# 2012 cannondale line weight



## leo_NM (Dec 28, 2009)

hey guys

Has anybody the list of weights of the road bikes ?? I would like to know the weight of the caad 10 3 vs caad 10 1.

thanks


----------



## ph0enix (Aug 12, 2009)

leo_NM said:


> hey guys
> 
> Has anybody the list of weights of the road bikes ?? I would like to know the weight of the caad 10 3 vs caad 10 1.
> 
> thanks


What size?


----------



## Accordion (Mar 27, 2010)

Probably 0.5 pound.


----------



## ph0enix (Aug 12, 2009)

Accordion said:


> Probably 0.5 pound.


The difference in the wheels alone is probably more than that.


----------



## Accordion (Mar 27, 2010)

Half a pound is 226 grams. My wheels are 1650g and the lighter ones I was looking at were 1490g. Then the rest of the components would make a difference too. Maybe 0.5 - 0.8 of a pound.


----------



## ph0enix (Aug 12, 2009)

Accordion said:


> Half a pound is 226 grams. My wheels are 1650g and the lighter ones I was looking at were 1490g. Then the rest of the components would make a difference too. Maybe 0.5 - 0.8 of a pound.


I'm not sure what wheels you have or what the lighter ones you were looking at were but the published weight of the Mavic Aksiums (CAAD10 3) is 1,735g and as far as I can see the RS80's (on the CAAD10 1) weigh 1516g. That's a 219g (~.5lb). The difference between the Dura Ace 7900 and Ultegra 6700 groupsets is around 300g according to a road.cc review. I realize that neither model uses full groups but I would guess that the overall difference is over a pound - not to split hairs or anything...  The weights should not mean that much to the OP anyway especially since they're not asking the right question.


----------



## wedge962005 (Jan 4, 2010)

There is a huge difference if you get the black anodized version.

CAAD10 -4 17.6 lbs
CAAD10 -1 15.8 lbs

Don't ask how I know. Obsessive shopper here.


----------



## leo_NM (Dec 28, 2009)

thanks for the replies

The caad10 1 worth the extra price or upgrading the wheels of the caad 10 3 to mavic Ksyrium elites would be a better deal ?

thanks


----------



## ph0enix (Aug 12, 2009)

leo_NM said:


> thanks for the replies
> 
> The caad10 1 worth the extra price or upgrading the wheels of the caad 10 3 to mavic Ksyrium elites would be a better deal ?
> 
> thanks


Dura Ace will shift smoother but it won't make a difference in the way the bike rides. Better wheels, on the other hand, definitely will so you need to decide what qualities matter to you most.


----------



## CapeHorn (Nov 19, 2011)

For reference
my 2012 10-5 as stock+ 2x carbon cages and speedplay Cro-mo LA's is 8.7kg


----------



## terbennett (Apr 1, 2006)

ph0enix said:


> Dura Ace will shift smoother but it won't make a difference in the way the bike rides.
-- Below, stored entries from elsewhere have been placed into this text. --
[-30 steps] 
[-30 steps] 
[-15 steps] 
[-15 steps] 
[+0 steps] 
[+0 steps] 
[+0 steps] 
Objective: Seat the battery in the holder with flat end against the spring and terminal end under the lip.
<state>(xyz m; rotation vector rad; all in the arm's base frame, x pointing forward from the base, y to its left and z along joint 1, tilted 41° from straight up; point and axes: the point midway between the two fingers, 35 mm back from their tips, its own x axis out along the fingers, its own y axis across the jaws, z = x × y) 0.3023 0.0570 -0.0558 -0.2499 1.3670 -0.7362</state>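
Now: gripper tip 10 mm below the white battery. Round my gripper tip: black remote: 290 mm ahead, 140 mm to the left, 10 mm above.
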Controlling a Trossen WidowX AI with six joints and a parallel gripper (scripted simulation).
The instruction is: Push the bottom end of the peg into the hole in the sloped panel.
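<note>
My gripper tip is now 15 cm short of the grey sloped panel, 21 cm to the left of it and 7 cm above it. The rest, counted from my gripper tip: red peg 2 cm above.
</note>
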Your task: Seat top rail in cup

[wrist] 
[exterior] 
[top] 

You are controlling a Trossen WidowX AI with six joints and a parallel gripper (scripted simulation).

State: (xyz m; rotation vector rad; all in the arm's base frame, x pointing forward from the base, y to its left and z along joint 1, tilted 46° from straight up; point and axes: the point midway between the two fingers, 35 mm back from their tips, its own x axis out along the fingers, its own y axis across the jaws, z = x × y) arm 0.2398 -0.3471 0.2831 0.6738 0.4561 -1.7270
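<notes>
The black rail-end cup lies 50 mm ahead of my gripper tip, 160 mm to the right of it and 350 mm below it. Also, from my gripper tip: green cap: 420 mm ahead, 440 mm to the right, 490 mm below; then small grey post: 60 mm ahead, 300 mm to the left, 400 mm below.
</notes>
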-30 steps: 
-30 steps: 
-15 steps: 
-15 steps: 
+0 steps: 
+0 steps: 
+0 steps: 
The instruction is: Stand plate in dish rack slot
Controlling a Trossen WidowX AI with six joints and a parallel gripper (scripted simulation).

Better wheels, on the other hand, definitely will so you need to decide what qualities matter to you most.


+1... I'm going with the 1 because the RS80s are great wheels out of the bikes. The ride is exceptional with the RS80/Schwalbe setup. Seriously, I had to look down to make sure this wasn't a System Six. If I go with the 3, I would have to upgrade the wheels. Sure I could probably get better wheels, but Dura Ace will command a higher resale value if I ever decide to sell it. The frame is awesome no matter what but I don't want to be selling my bike years from now banking on a set of wheels to increase the value. If I was looking at a used bike, I would personally take a 6 year old Dura Ace bike with Ultegra wheels over an Ultegra bike with used carbon wheels on them for the same price. With 6 year carbon wheels, I'd be preparing to replace them.


----------